▸ **Directions for this task**:
Omit every picture and write out the rest of the records exactly.

▸ **Excerpted data**:
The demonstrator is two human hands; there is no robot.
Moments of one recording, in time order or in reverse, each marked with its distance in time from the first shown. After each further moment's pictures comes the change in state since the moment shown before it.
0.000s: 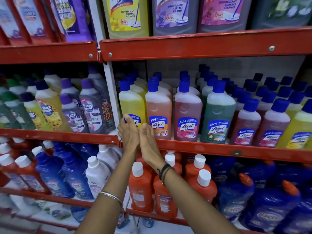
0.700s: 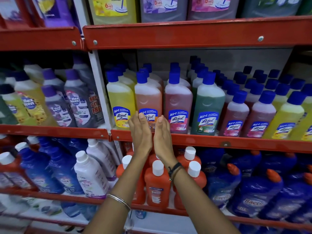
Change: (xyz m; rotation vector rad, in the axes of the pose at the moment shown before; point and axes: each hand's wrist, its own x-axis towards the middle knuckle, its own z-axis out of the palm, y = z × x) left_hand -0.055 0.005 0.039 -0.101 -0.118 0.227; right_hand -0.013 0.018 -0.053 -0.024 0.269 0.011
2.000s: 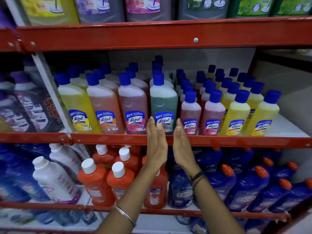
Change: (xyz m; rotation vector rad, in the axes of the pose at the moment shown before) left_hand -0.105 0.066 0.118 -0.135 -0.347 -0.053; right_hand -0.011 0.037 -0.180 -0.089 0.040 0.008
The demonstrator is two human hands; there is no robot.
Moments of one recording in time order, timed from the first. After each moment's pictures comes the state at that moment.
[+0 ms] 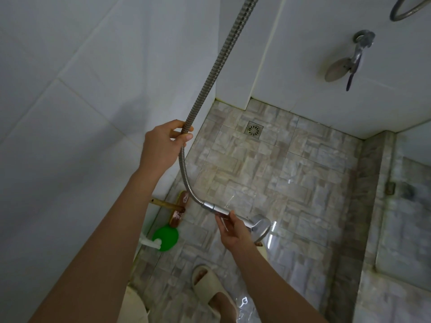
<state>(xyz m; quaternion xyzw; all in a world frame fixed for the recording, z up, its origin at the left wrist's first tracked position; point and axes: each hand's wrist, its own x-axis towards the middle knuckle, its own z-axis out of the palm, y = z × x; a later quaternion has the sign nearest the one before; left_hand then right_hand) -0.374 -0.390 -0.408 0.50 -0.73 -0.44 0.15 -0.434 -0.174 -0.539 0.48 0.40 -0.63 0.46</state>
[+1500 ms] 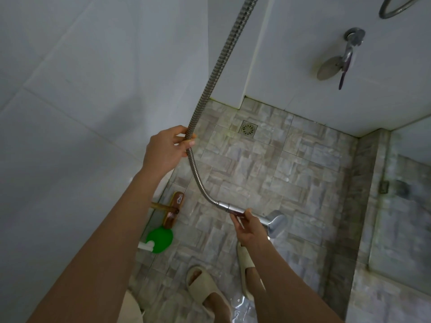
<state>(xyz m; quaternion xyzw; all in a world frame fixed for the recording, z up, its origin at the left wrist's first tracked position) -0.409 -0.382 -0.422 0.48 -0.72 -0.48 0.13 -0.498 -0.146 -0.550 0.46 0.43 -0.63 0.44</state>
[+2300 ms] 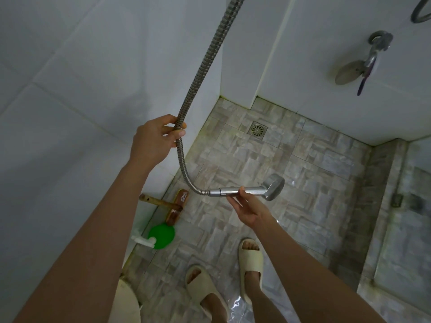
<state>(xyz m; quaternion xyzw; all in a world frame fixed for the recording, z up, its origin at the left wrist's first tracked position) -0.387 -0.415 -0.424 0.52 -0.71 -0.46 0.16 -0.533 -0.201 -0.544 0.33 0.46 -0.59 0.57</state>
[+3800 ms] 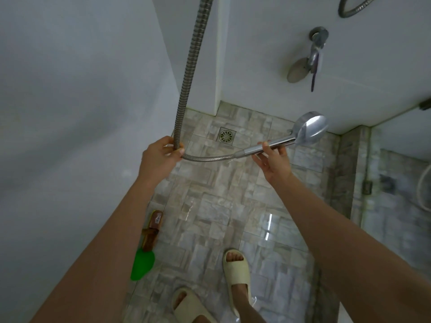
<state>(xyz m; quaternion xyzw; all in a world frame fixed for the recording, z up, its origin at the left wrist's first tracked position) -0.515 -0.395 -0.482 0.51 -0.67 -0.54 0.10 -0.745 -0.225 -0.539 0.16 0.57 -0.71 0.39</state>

▸ **Your response**:
The demonstrator is two human hands; there is no robot.
Moments of one recording, in time order or in reverse, each marked with its distance in time from the first shown. After each further moment's pictures comes the change in state since the moment shown before it.
0.000s: 
0.700s: 
Change: (xyz m; rotation vector rad, in the axes of the pose at the moment shown before; point and axes: each hand's wrist, its own x-axis towards the middle knuckle, its own z-axis out of the palm, y = z × x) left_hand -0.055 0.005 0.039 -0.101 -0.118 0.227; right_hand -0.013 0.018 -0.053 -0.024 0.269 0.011
2.000s: 
Change: (xyz m; rotation vector rad, in the axes of the pose at the moment shown before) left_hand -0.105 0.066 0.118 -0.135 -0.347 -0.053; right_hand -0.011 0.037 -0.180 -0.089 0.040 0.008
The demonstrator is two human hands; there is no robot.
Moments of one recording in time order, timed from the first. After each moment's pictures comes the state at that moment.
[+0 ms] 
<state>(xyz m; quaternion xyzw; all in a world frame fixed for the recording, z up, its origin at the left wrist's first tracked position; point and axes: each hand's wrist, its own x-axis towards the middle knuckle, its own z-axis out of the palm, y = z × x; a later quaternion has the sign nearest the one before; left_hand then right_hand) -0.374 -0.390 -0.408 0.50 -0.73 -0.44 0.15 -0.434 -0.174 -0.539 0.48 0.40 -0.63 0.46</state>
[+1500 ms] 
<state>(xyz m; quaternion xyzw; all in a world frame fixed for the recording, z up, its origin at the left wrist's first tracked position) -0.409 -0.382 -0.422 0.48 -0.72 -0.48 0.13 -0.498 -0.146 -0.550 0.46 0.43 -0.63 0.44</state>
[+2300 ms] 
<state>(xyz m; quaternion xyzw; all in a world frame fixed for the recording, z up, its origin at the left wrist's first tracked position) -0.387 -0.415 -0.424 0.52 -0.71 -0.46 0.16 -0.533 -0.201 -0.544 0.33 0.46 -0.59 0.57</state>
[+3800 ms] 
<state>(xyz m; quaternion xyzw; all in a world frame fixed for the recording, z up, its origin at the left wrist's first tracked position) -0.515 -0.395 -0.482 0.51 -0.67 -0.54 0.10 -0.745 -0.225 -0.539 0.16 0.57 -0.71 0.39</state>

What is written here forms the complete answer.